For our first WCMR Science Seminar of 2022, we heard from PhD student Jane Tweedy about her research project that investigates mitochondrial shape in Parkinson’s disease as part of the MRC Discovery Medicine North Doctoral Training Partnership (DiMeN). Read on to find out more.
Approximately 10 million people worldwide suffer with Parkinson’s disease, a condition that most commonly affects people over 60 years of age. Parkinson’s disease results from the loss of brain cells that produce a chemical called dopamine. The main symptoms are slowness of movements, tremors, impaired balance, and stiffness. These symptoms gradually develop over-time as the dopamine-producing brain cells are lost.
What drives the loss of these dopamine-producing brain cells?
While the exact cause for their loss is unknown, a part of the cell known as mitochondria may play an important role. The brain and the dopamine-producing cells are highly energy consuming. Mitochondria provide energy from the food we eat so that our cells can perform many duties. To meet the cell’s requirements, mitochondria continually change shape. In previous research of Parkinson’s disease, it was found that mitochondria provide less energy and there are fewer shape changes. Their shape has been shown to become small and round compared to more branched shapes in control cells. However, this has not been investigated in three-dimensional (3D) pictures or in human brain cells.
I want to investigate how the 3D shape of mitochondria differs in people with Parkinson’s disease.

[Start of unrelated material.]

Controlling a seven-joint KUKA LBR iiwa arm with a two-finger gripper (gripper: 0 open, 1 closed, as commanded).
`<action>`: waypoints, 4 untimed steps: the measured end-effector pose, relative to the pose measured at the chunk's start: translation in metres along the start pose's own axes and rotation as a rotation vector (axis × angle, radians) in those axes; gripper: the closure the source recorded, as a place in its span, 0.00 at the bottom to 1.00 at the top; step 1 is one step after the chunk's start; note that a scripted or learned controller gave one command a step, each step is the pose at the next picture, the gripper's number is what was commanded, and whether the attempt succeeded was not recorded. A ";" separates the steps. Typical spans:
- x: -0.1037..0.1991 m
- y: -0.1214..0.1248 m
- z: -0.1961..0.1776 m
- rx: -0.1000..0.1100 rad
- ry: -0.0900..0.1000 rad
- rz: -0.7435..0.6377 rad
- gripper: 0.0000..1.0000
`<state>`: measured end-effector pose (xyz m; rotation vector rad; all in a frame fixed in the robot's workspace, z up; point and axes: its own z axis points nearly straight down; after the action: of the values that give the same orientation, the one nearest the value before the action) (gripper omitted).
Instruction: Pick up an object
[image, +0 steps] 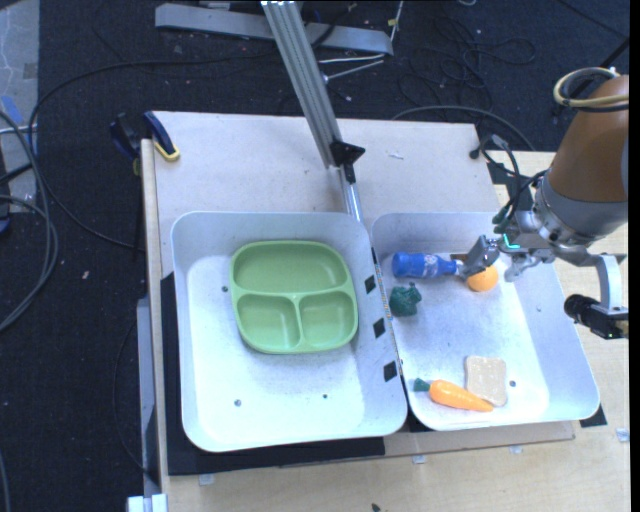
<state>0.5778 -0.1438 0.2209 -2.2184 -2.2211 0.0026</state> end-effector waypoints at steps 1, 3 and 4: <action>0.000 0.001 -0.001 -0.003 0.000 0.000 0.00; -0.003 -0.001 0.104 0.002 0.000 0.002 0.00; -0.003 0.000 0.128 -0.004 -0.002 0.001 0.00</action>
<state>0.5778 -0.1464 0.0924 -2.2225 -2.2236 0.0002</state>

I will look at the dopamine-producing cells in human brain tissue using precious samples kindly donated to research by people who lived with Parkinson’s disease. The brain cells are scanned in layers so we can see the tiny structures in the cell that are invisible to the naked eye. The resulting images are then used to produce coloured 3D reconstructions of the mitochondria as shown below:
There is currently no cure for this devastating problem, only medicines that may provide some relief from the symptoms experienced above. This work will help us understand in more detail how mitochondria change in Parkinson’s disease. I anticipate this will eventually enable the development of new drug treatments that target the mitochondria, for example, treatments that restore mitochondrial shape.